### WHAT IS BEING ASKED
Copy out only those lines running from the line with "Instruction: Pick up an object" to the end of the listing, keeping each one exactly as it is.

### DATA FOR THIS TASK
####

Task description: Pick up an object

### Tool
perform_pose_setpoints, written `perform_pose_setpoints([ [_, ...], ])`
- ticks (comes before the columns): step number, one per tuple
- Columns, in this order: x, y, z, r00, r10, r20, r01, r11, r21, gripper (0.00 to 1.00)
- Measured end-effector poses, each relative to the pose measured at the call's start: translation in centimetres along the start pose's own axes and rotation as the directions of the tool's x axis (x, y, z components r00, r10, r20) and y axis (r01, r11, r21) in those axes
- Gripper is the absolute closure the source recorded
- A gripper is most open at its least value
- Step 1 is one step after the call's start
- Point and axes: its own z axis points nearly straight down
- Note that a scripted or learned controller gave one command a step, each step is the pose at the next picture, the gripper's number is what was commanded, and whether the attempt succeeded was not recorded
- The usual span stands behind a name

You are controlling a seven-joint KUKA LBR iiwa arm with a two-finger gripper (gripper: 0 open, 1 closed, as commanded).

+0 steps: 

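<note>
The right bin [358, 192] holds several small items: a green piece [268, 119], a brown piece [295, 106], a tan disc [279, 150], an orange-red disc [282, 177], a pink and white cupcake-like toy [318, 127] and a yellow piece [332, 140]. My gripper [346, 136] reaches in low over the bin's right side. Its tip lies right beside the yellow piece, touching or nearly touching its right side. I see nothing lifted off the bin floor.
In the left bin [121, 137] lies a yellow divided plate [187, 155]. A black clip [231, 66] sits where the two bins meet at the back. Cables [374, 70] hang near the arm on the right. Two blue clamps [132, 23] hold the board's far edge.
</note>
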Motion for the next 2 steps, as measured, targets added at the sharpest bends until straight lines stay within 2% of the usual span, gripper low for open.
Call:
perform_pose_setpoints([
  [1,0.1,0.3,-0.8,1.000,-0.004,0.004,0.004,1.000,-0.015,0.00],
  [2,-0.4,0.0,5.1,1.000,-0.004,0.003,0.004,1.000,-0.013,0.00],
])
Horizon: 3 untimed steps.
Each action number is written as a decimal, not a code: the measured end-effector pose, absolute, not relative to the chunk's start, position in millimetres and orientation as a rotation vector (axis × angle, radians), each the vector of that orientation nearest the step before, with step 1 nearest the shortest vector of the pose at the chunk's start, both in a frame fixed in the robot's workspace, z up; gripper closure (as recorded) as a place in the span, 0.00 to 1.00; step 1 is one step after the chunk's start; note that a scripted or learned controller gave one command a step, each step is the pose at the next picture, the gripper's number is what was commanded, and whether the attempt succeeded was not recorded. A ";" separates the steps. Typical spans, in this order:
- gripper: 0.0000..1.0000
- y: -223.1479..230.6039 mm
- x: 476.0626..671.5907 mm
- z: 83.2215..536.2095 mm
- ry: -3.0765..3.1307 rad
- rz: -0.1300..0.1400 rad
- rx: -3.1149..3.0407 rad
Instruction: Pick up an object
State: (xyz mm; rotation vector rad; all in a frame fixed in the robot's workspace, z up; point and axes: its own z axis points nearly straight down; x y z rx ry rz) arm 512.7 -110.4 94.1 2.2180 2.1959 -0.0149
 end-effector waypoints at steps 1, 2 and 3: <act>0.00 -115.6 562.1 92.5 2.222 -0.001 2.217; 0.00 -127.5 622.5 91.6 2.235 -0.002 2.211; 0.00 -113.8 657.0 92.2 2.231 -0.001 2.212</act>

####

### TASK RESULT
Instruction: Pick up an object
State: (xyz mm; rotation vector rad; all in a frame fixed in the robot's workspace, z up; point and axes: its own z axis points nearly straight down; x y z rx ry rz) arm 512.7 -110.4 94.1 2.2180 2.1959 -0.0149
 end-effector waypoints at steps 1, 2 and 3: <act>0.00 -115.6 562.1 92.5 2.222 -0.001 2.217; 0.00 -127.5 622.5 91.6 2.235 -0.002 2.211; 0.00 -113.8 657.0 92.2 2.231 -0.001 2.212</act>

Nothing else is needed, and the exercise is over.